Limitations of user defined features - Horsmann/FlexTag GitHub Wiki

Defining and using of feature extractors have a few limitations which are addressed here:

Self-containedness

Feature extractors are assumed to be self-contained in a sense that no dependencies to program code in the user's classpath exist.

The violation of this assumption has consequences when saving a model. The model or the feature would only work as long (somewhere) in the current classpath this user-defined program code is available. FlexTag serialises the feature extractor when saving a model, but not the user-defined program code on which the feature extractor might depend. It is assumed that all needed dependencies are available in the classpath of the user running FlexTag with the trained model.

This is most easily ensured by not creating dependencies to 3rd party code. A large amount of popular utilities (e.g. apache-commons) are already available in FlexTag, or in DKPro TC / Core on which FlexTag is based.
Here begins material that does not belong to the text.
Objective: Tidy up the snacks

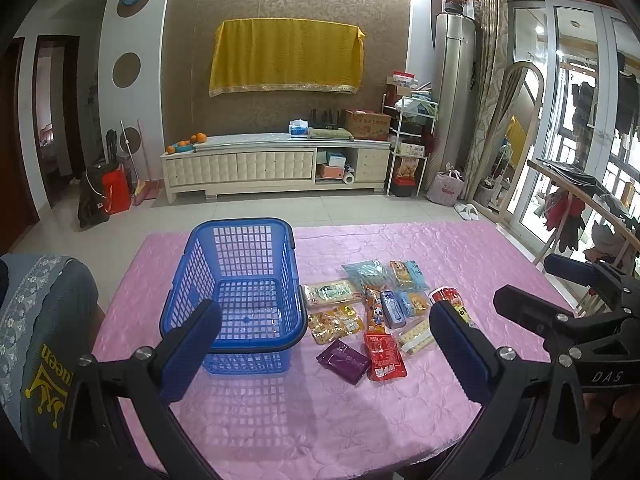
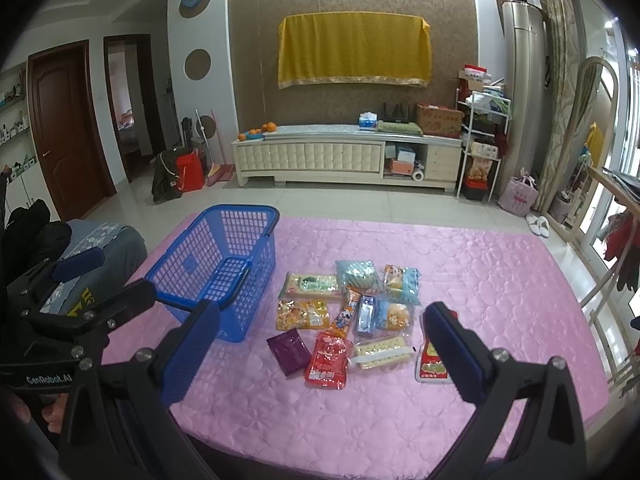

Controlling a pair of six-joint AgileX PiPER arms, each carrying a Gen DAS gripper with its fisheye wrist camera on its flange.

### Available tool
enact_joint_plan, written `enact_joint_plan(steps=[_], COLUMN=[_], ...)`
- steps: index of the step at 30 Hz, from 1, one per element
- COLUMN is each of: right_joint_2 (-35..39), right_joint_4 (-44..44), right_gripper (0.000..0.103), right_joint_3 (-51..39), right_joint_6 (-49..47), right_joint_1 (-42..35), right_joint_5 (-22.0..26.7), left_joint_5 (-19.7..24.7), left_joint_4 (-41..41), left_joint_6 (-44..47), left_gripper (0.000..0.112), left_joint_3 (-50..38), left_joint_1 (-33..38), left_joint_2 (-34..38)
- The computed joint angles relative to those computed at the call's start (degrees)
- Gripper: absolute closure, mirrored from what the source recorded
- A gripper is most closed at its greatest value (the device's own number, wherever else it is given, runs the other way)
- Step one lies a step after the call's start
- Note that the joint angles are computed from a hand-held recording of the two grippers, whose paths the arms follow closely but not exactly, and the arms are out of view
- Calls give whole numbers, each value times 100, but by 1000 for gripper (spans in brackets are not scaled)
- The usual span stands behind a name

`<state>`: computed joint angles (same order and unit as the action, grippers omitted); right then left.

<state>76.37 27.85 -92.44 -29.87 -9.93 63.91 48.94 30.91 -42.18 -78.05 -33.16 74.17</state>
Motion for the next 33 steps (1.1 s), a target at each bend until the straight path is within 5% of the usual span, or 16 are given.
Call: enact_joint_plan(steps=[33], right_joint_2=[-20], right_joint_4=[-101], right_gripper=[0], right_joint_3=[-70], right_joint_6=[8], right_joint_1=[84], right_joint_5=[160], left_joint_5=[-30], left_joint_4=[-112], left_joint_6=[81], left_gripper=[9], left_joint_3=[95], left_joint_1=[28], left_joint_2=[-61])
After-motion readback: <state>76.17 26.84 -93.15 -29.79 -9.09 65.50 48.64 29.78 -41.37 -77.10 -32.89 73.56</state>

If yet external 3rd party program code needs to be used, copying the needed code-snippets into the respective feature extractor is an option. On this way it would be shipped as part of the feature extractors although this will cause code redundancy.

Last but not least, if 3rd party code must be incorporated the respective code should be at least available as maven artefact in order to add the 3rd party dependency to a project's classpath. Otherwise the trained model will depend on the users local configuration and cannot be shared.

If you do not intend to build models that can be given away you are not affected by this limitation.